EXERCISE BRIEF »
Check every line of the data below for the word "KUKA" and say how many have it, without further comment.

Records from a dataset
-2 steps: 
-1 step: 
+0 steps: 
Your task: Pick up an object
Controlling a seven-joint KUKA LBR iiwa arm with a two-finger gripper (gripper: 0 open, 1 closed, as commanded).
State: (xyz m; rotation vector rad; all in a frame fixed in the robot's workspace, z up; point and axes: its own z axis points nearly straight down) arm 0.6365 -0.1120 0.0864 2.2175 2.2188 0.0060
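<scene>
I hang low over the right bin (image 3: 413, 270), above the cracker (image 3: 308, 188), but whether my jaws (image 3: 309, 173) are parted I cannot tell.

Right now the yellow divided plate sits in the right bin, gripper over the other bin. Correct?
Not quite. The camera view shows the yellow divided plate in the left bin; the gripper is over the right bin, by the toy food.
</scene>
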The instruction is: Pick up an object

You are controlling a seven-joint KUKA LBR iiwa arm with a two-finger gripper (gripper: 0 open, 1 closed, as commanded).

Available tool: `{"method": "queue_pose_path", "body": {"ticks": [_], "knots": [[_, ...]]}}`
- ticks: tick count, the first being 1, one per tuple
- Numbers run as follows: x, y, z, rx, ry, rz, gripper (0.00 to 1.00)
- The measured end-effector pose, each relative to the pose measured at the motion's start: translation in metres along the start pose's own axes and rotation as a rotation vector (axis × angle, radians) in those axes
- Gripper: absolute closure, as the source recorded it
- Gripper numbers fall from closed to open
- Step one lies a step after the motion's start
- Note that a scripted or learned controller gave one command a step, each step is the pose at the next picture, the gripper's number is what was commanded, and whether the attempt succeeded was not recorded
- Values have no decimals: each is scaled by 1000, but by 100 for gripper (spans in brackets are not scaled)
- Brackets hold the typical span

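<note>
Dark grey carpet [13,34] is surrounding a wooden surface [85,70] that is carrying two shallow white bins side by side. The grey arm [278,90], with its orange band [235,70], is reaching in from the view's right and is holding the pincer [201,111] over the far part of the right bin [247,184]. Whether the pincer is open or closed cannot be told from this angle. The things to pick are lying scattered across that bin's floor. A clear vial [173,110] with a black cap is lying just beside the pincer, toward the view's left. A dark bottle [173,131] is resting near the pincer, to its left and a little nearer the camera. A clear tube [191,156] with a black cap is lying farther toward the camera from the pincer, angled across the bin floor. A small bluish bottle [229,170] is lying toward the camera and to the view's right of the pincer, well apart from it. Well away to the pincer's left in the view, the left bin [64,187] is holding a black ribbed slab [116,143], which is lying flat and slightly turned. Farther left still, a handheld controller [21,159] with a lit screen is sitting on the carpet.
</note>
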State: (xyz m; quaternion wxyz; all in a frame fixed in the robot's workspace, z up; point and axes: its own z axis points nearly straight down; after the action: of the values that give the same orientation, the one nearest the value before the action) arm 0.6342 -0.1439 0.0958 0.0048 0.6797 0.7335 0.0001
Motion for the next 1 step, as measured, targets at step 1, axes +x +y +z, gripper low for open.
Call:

RESULT »
2